* WHAT IS BEING ASKED
Please show every line from the entries that carries the word "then".
-- Opening Marker --
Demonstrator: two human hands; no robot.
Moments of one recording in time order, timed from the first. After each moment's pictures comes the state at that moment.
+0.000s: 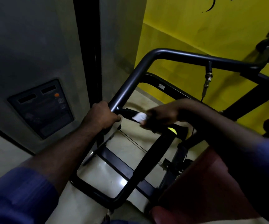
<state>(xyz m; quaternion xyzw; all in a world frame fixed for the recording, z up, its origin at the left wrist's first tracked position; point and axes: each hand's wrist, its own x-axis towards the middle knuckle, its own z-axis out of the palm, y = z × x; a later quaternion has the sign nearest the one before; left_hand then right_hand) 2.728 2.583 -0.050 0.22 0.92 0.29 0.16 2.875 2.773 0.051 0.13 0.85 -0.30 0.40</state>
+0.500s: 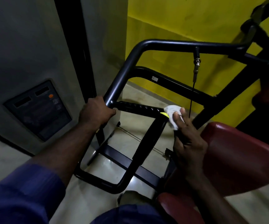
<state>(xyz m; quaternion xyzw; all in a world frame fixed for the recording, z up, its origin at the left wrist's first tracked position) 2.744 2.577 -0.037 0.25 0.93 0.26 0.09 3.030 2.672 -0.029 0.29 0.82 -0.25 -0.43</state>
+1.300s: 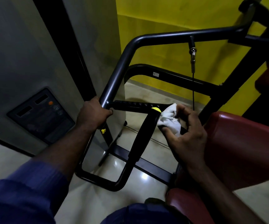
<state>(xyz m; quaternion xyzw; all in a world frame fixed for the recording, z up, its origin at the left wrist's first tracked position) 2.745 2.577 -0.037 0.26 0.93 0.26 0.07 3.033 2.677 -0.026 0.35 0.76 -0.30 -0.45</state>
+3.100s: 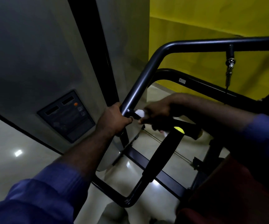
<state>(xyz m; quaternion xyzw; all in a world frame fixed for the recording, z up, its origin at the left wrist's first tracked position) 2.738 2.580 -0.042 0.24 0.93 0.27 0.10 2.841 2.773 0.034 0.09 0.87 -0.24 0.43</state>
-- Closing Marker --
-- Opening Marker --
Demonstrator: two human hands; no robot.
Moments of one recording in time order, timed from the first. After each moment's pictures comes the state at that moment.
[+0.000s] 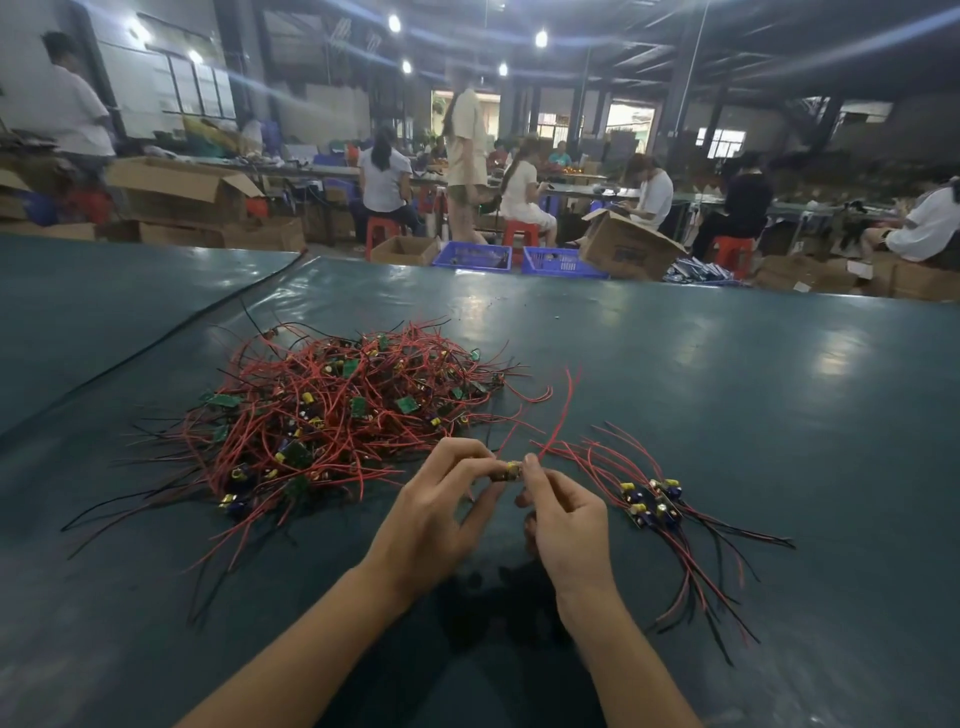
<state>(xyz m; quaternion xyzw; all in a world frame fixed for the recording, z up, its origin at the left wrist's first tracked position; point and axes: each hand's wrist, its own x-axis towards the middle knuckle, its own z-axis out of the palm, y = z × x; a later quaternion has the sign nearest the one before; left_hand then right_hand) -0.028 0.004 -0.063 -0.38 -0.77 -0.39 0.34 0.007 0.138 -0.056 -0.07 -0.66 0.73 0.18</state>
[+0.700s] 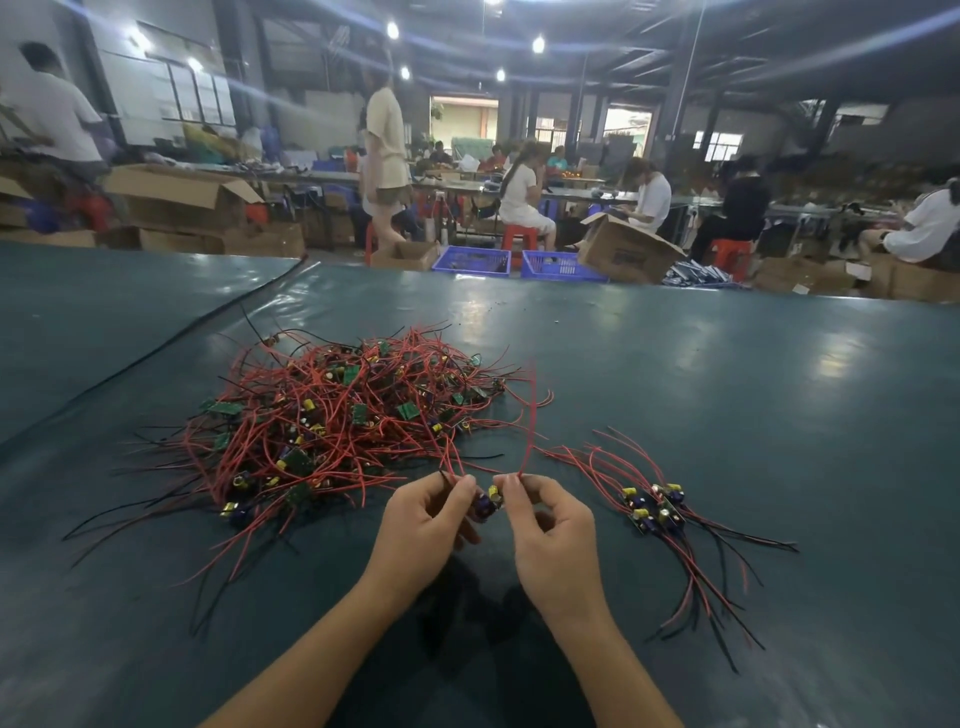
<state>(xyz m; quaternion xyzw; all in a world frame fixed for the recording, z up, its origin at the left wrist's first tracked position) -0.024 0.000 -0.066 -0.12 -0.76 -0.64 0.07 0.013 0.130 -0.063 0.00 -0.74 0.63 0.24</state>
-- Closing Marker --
* TASK RESULT
<state>(xyz m; quaternion xyzw; all in a world frame fixed for the recording, z up, its origin at the left wrist's first tracked position; point and axes: each hand's wrist, its own x-axis towards the middle knuckle, its own z-axis out of the palm, y = z × x; a later quaternion has the sign nearest the one before; left_hand then right_hand) 2.728 2.583 -0.050 0.22 0.92 0.29 0.16 2.875 2.773 0.051 0.13 0.85 -0.30 0.40</state>
<state>(xyz m; quaternion xyzw; all in a world frame fixed for the recording, z up, its origin at the left wrist's first tracked position; point and axes: each hand's wrist, its own x-axis towards the middle knuckle, its own z-axis out of the palm, y = z × x; a later quaternion has the sign nearest the one before; left_hand then right_hand) -0.028 0.004 -0.063 -0.38 -0.77 -0.39 0.34 0.007 0.138 -0.056 -0.07 -0.66 0.73 0.18</state>

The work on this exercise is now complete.